Appreciate your answer regarding the 2nd problem: /resolv.conf is overwritten by sysbox (even if mounted read-only) but thereafter is read-only from within the container. Counter-intuitive but I see why you do it like that and why it works.

UPDATE: It works fine on a t2.small instance with ubuntu 22.04.2 LTS and 5.150-1031-aws.

ctalledo commented 1 year ago

Hi @SkyperTHC,

I see what's going on: shiftfs does not work on top of XFS, so Sysbox was not able to mount shiftfs on the container's /etc/resolv.conf. This causes that file to show up with nobody:nobody permissions inside the container, which in turn prevents Sysbox from modifying the file.

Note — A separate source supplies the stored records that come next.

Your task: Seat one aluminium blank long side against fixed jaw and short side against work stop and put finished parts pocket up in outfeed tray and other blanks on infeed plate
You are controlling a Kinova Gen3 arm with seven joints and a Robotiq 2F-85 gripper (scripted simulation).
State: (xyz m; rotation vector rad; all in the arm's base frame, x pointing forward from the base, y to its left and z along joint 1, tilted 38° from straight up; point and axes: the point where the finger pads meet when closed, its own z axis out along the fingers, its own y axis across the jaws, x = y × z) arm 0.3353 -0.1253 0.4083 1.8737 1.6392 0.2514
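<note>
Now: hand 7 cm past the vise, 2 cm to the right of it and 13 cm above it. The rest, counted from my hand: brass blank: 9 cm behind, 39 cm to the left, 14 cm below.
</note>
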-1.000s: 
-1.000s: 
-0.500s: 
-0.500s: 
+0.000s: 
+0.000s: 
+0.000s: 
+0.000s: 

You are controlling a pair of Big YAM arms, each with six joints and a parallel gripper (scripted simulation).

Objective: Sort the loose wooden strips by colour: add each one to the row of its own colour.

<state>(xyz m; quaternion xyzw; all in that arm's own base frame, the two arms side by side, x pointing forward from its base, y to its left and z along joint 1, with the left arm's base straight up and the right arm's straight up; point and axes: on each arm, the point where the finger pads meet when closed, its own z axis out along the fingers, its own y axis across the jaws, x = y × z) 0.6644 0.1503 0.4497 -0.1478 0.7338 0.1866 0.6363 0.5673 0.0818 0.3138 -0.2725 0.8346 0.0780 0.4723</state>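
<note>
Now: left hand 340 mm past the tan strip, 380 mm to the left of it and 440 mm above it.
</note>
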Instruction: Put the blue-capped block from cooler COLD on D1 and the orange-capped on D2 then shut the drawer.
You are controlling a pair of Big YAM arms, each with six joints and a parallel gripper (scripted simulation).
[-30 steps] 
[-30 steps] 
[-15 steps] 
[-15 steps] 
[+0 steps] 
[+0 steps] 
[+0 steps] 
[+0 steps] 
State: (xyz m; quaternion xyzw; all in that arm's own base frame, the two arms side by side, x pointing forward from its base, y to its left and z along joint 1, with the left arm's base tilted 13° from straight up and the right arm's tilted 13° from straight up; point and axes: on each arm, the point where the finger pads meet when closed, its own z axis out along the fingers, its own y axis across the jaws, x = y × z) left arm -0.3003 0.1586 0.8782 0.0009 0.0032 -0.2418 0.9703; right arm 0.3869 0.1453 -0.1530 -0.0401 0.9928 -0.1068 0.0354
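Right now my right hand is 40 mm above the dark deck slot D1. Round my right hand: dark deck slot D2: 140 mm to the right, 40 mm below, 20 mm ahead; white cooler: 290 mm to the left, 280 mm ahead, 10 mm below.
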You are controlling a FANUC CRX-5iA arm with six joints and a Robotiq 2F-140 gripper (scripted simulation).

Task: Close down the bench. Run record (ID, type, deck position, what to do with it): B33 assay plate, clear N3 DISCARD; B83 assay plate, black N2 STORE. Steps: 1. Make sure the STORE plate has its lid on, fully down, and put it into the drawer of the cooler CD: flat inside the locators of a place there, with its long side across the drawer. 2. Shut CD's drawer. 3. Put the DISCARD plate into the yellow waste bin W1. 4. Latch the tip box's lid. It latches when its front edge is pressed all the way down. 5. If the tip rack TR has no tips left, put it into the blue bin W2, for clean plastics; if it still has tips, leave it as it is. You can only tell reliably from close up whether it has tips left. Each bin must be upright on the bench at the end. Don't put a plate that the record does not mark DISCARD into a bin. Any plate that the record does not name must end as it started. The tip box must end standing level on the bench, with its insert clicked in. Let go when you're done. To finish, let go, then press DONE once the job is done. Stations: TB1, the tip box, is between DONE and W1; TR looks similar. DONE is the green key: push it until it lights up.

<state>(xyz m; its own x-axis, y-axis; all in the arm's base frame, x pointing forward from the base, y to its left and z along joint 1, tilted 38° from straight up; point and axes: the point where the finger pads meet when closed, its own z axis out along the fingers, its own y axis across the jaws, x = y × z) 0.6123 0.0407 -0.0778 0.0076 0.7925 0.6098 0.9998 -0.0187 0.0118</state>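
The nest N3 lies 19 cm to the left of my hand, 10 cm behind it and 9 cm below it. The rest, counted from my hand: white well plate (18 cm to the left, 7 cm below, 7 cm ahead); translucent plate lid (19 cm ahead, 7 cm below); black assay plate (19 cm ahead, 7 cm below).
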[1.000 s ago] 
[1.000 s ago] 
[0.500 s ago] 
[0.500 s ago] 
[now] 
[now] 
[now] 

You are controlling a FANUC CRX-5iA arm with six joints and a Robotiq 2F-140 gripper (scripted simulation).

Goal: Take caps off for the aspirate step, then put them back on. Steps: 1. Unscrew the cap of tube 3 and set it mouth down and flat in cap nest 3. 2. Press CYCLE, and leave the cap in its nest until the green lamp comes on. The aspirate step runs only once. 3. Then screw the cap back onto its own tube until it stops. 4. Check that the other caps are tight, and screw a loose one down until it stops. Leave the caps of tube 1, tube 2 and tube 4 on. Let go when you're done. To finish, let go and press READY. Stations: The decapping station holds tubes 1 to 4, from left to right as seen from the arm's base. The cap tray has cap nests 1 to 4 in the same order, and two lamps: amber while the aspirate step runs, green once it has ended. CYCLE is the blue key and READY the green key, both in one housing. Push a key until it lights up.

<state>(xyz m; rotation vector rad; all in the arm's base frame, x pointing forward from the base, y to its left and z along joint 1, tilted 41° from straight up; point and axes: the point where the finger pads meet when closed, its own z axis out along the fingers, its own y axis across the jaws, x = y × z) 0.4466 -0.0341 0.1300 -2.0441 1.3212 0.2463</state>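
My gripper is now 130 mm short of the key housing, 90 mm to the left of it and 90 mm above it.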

There are a few solutions / work-arounds:

1) Try a machine with a newer Ubuntu distro (e.g. Ubuntu Jammy or Kinetic). These come with Linux kernel 5.12+, which brings in a feature called "ID-mapped mounts" that replaces shiftfs.

or

2) Upgrade your Ubuntu Focal kernel from 5.4 -> 5.12+ or above. This way you get ID-mapped mounts in your Ubuntu Focal host.

or

3) Place /var/lib/docker (and /var/lib/sysbox) on an EXT4 partition.

I think we could also make an improvement in Sysbox so that even if /etc/resolv.conf has the nobody:nobody ownership inside the container, Sysbox can reconfigure it. That would make things work in your case too.

UPDATE: It works fine on a t2.small instance with ubuntu 22.04.2 LTS and 5.150-1031-aws.

Makes sense, 5.15 brings in ID-mapped mounts as described above :)

Hope this helps!